The Musicmaster came first by a mere couple of months. Instruments in the very first production run had ash bodies, with black paint on their aluminum pickguards that often wore through quickly. June 1956 saw the second production run of Musicmasters and the first Duo-Sonic models; these had alder bodies, gold anodized pickguards, white pickup covers and a lacquer clear coat over a light-beige “Desert Sand” finish like that used on early Fender pedal steel guitars.
Both guitars were revised in 1959 with slab rosewood fingerboards, cream-colored single-ply plastic pickguards, dark pickup covers and an unnamed new finish of a darker tan with a slight pinkish hue.
The look changed again in 1961, when Fender gave both guitars a sunburst finish. It was not, however, identical to the sunburst finish of the Stratocaster, Jazzmaster, Precision Bass and Jazz Bass. Rather, the Musicmaster and Duo-Sonic received a new “shaded sunburst” finish with, as noted in The Golden Age of Fender, “a deep maroon on the outer edge, fading through red into yellow, and as a cost-saving exercise, no clear coat.”

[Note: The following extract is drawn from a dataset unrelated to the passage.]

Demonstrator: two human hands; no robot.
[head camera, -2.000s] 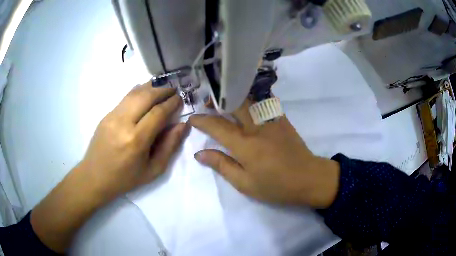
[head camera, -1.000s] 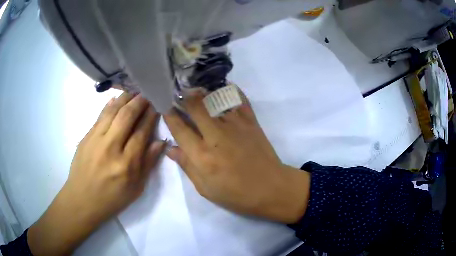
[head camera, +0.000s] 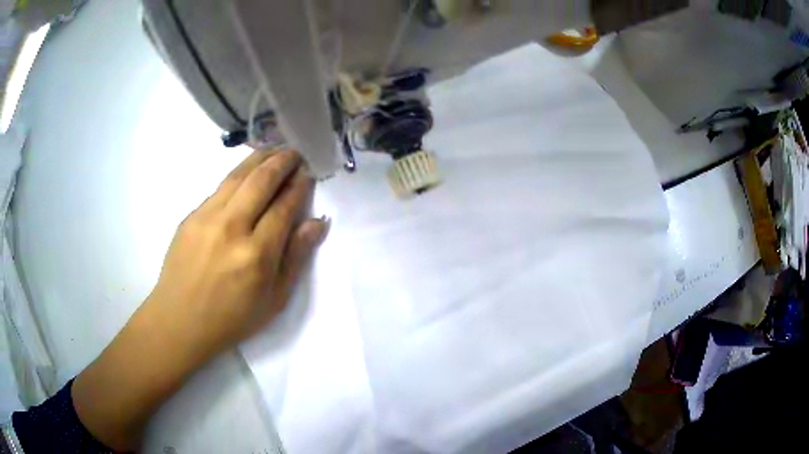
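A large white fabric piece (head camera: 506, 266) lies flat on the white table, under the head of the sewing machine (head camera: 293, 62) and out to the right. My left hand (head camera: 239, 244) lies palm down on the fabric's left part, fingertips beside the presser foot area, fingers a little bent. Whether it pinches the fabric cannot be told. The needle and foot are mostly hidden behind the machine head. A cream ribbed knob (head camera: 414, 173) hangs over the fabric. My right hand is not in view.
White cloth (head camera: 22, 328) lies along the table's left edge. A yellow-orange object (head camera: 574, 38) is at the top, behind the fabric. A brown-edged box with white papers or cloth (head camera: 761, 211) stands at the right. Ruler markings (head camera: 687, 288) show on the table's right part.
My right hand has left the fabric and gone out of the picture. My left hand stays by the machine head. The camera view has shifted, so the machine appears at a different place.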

Both guitars changed once again in 1963, when the shaded sunburst finish was dropped and new white and red-mahogany colors were introduced. The latter was applied to mahogany-body models (an uncommon wood choice at Fender) but tended to crack and check easily; mahogany was consequently dropped in favor of poplar, which held the finish much better. Other features at that time on the red Musicmasters and Duo-Sonics included white pickguards and black pickup covers; white models featured tortoiseshell pickguards and white pickup covers. The Golden Age of Fender also notes a small special run of white guitars with brown pickguards, “examples of which are scarce.”

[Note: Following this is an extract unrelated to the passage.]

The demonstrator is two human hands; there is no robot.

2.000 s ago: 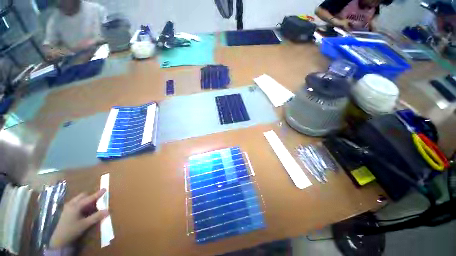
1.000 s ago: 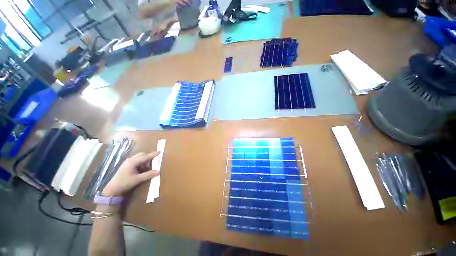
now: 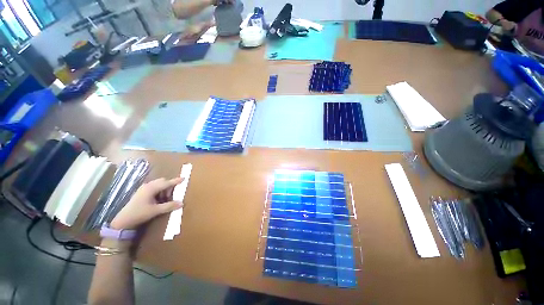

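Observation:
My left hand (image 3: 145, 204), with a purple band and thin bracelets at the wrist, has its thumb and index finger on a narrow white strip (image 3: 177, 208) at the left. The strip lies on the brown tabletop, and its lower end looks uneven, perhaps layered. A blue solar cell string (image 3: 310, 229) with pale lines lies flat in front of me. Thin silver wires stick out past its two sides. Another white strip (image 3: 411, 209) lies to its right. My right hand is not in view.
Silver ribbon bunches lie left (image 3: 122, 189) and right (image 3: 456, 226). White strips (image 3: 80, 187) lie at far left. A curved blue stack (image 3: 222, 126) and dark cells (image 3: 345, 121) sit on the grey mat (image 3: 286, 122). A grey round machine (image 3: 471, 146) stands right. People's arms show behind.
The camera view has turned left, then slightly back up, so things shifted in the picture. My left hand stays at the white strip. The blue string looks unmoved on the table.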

With the 1964 introduction of the Mustang, the Musicmaster and Duo-Sonic received a Mustang-like redesign, offered in short and medium (24”) scales and in new red, white and blue finishes. These were often referred to as Musicmaster II and Duo-Sonic II models. Their bodies and headstocks were enlarged slightly, and the toggle pickup switch on the Duo-Sonic was dropped in favor of dual Mustang-style on-off-on slider switches (one above each pickup) that offered in-phase and out-of-phase tonal options.
With the widespread popularity of the vibrato-equipped Mustang, the Duo-Sonic was discontinued in 1969. The Musicmaster stayed, remaining in the Fender lineup until 1982 (and joined by the Musicmaster Bass model of 1971-1981).

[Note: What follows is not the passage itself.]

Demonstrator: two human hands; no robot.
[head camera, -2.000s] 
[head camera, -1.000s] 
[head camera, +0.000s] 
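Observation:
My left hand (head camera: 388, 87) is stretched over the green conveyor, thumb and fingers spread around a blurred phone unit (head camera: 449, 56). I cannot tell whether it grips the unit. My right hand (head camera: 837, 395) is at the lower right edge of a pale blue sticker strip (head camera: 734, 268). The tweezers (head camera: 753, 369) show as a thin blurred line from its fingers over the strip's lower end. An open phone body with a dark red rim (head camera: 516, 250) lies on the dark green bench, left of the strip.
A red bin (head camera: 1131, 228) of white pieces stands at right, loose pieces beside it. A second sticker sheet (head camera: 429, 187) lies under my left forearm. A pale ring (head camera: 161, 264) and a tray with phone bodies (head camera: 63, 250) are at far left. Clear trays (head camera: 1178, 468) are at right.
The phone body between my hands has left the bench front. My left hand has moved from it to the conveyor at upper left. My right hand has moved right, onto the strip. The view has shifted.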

It’s worth noting that while the Musicmaster and Duo-Sonic were smaller student models aimed at beginners, in no way were they lacking in the quality present in Fender’s pro-level instruments. They were well-designed, solidly built and eminently affordable guitars which, after all, were created by the same people who created the Telecaster, Stratocaster, Precision Bass, Jazz Bass and other full-size Fender instruments.
And they did effectively serve their intended “step up” purpose as first-time instruments that would let players “graduate” to a Telecaster, Stratocaster or other top-line Fender model. Many a player started out on a lifetime of devotion to Fender guitars with a Musicmaster or Duo-Sonic (Jimi Hendrix played the latter early in his career).
Other artists who’ve wielded Musicmaster and Duo-Sonic guitars include David Byrne, Rory Gallagher, Richard Lloyd, John McLaughlin, Mickey “Dean Ween” Melchiondo, Liz Phair, Patti Smith, Tom Verlaine and Johnny Winter.
Fender offered a reissue Duo-Sonic from 1994 to 1998 that came in Black, Arctic White and Torino Red finishes. A Squier Affinity series Duo-Sonic model was introduced in 1998 and lasted for one year. A decade later, in 2008, Squier introduced the Classic Vibe Duo-Sonic ’50s model, which was much closer to the original 1950s design, with a Desert Sand finish and gold anodized aluminum pickguard (although it had a 24” scale rather than the original 22.5” scale). It was discontinued in early 2013.